Data Science CoLab

Making Data Work for HHS

Introductory Level Modules Objectives

Students will have attained and applied skills to real-life problems that expose their understanding of how to clean and manipulate large datasets, combine data from different systems, make deeper insights and reach data-informed conclusions. This set of introductory topics may be deemed optional for participants with an advanced level of experience.

Introduction to open-source Programming and Analytics tools: Learn basic operations of integrated development environment (IDE), code maintenance tool (e.g., Git), and other administrative tasks. Use built-in Python data structures and external libraries (e.g., Pandas) to read from and write to files and manipulate data employing various Python data structures. Perform basic SQL commands using Python implementations (e.g., SQLite) and combine multiple data sources

Intermediate open-source Programming and Analytics tools: Perform web scraping and consume APIs and services. Perform string manipulations, calculations, and basic plotting (e.g., Matplotlib). Build functions consisted of above and perform basic software engineering tasks (e.g., debugging, unit testing). Understand basics of object-oriented programming (e.g., classes, inheritance, method override)

Predictive Analytics: Understand goals of data analytics (i.e., prediction, inference). Understand probability and statistics concepts to build linear regression models. Using Python built-in or external libraries (e.g., Scikit-learn), build linear and classification models by splitting, training, and testing on various datasets. Evaluate regression models using goodness of fit metrics (e.g., RMSE) and understand how to add or remove features/independent variables and how doing so affects models’ explanatory power. Evaluate classification models using performance metrics (e.g., prediction accuracy, sensitivity, specificity)

Data Visualization: Understand visualization theory. Understand basic HTML and Javascript required to perform advanced visualization. Using implementations such as D3, build visualization products at various stages of the workflow (e.g. data exploration, model building, evaluation)

Intermediate Level Modules Objectives

Students have attained and applied skills that expose their knowledge of how to efficiently train, test, and evaluate predictive models.

Introductory Machine Learning: Understand variance/bias tradeoff, overfitting, and other modeling considerations. Build more complex regression and classification models (Logistic Regression, Naïve Bayesian). Using Python implementations (e.g., textblob), perform text analysis and build classification models. Perform more advanced evaluation (e.g., ROC curve, AUC, cross validation)
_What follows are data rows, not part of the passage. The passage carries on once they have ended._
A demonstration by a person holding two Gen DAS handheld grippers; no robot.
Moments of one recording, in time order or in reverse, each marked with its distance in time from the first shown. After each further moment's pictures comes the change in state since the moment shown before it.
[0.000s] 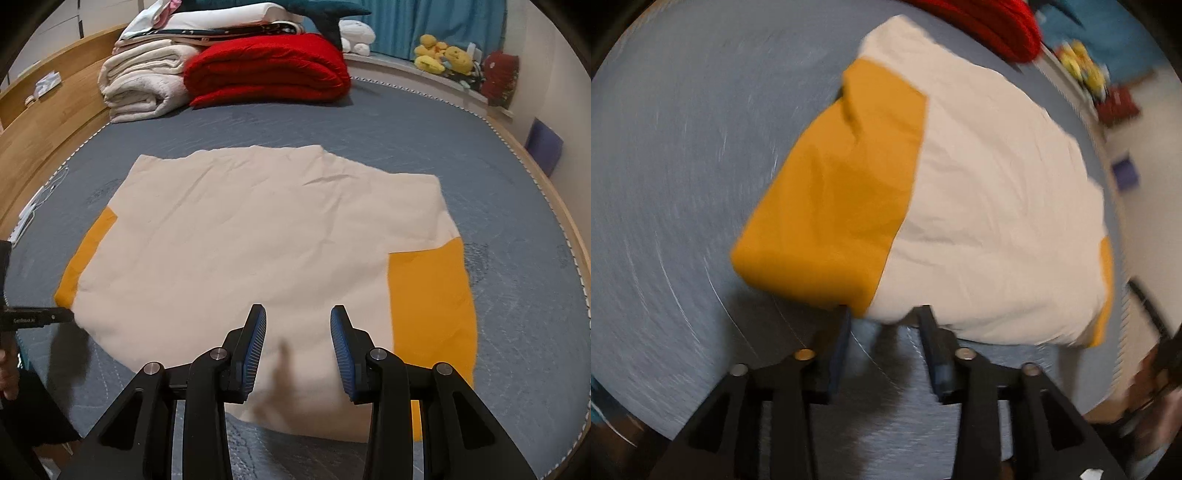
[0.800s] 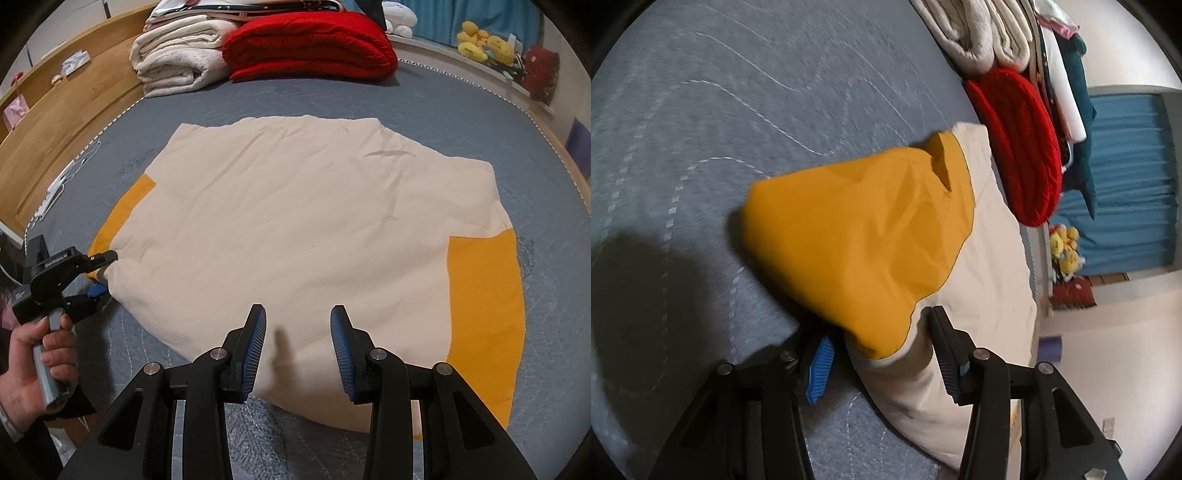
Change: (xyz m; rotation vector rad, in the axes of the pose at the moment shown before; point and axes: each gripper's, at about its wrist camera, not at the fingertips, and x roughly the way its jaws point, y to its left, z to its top) left arm 0.022 0.049 -0.022 -0.536 -0.372 -0.318; right arm 0.016 0.030 -0.011 -0.068 0.084 0.131
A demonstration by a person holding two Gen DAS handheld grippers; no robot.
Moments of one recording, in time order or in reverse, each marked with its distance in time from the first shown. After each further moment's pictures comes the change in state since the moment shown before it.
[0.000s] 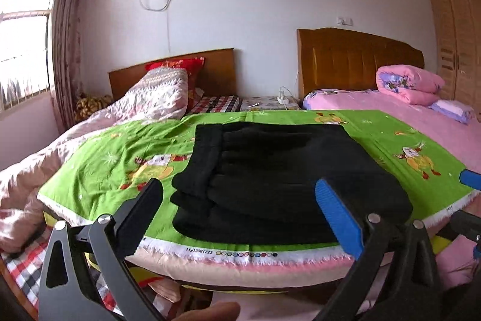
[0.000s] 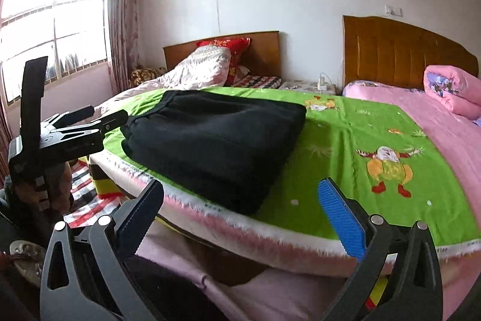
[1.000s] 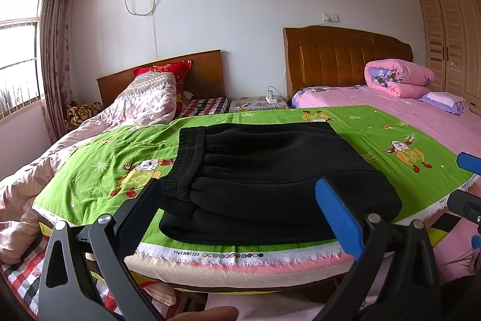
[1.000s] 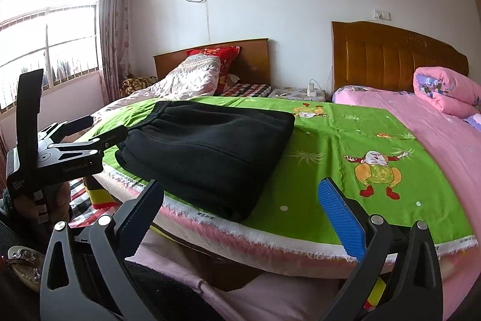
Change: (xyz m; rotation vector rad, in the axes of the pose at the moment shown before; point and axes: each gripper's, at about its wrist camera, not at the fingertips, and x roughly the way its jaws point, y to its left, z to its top) left arm 0.005 -0.010 0.001 0.035 0.005 -0.048; right arm -0.010 0.005 0.004 -0.001 -0.048 -0.047
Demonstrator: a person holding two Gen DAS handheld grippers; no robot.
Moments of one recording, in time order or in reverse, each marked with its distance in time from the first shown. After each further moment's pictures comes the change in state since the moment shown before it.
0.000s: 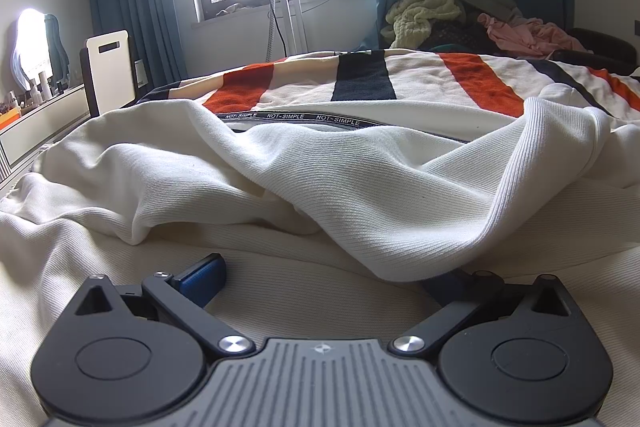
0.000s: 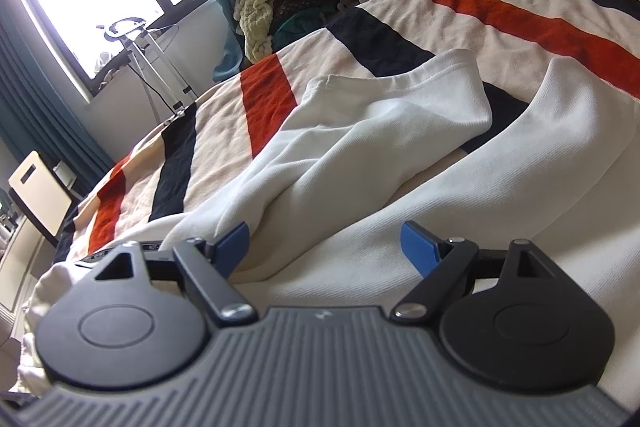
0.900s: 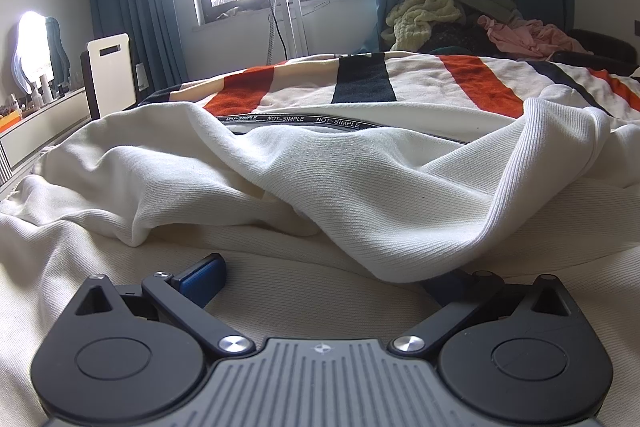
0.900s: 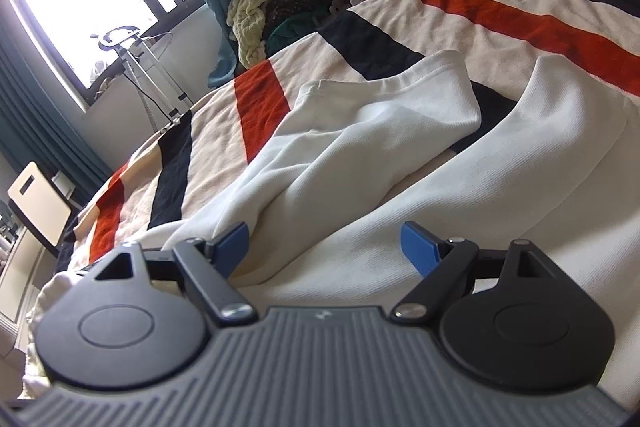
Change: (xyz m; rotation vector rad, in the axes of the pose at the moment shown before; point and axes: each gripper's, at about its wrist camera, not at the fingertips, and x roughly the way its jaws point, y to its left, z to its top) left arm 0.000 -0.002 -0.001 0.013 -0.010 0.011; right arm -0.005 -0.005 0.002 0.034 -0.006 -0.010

Advanced Machine Learning: Build more advanced tree-based regression and classification models and employ techniques such as bootstrapping, boosting, random forest. Understand how to deal with unbalanced data and how multi-class classification models are built and evaluated. Using deep learning, support vector machines and other advanced techniques, build models on the same dataset and evaluate them. Perform more advanced natural language processing tasks. Understand how digital signals can be parsed and applied to modeling. Understand how unsupervised learning can be applied to different cases and build models employing unsupervised learning (e.g., principal component analysis).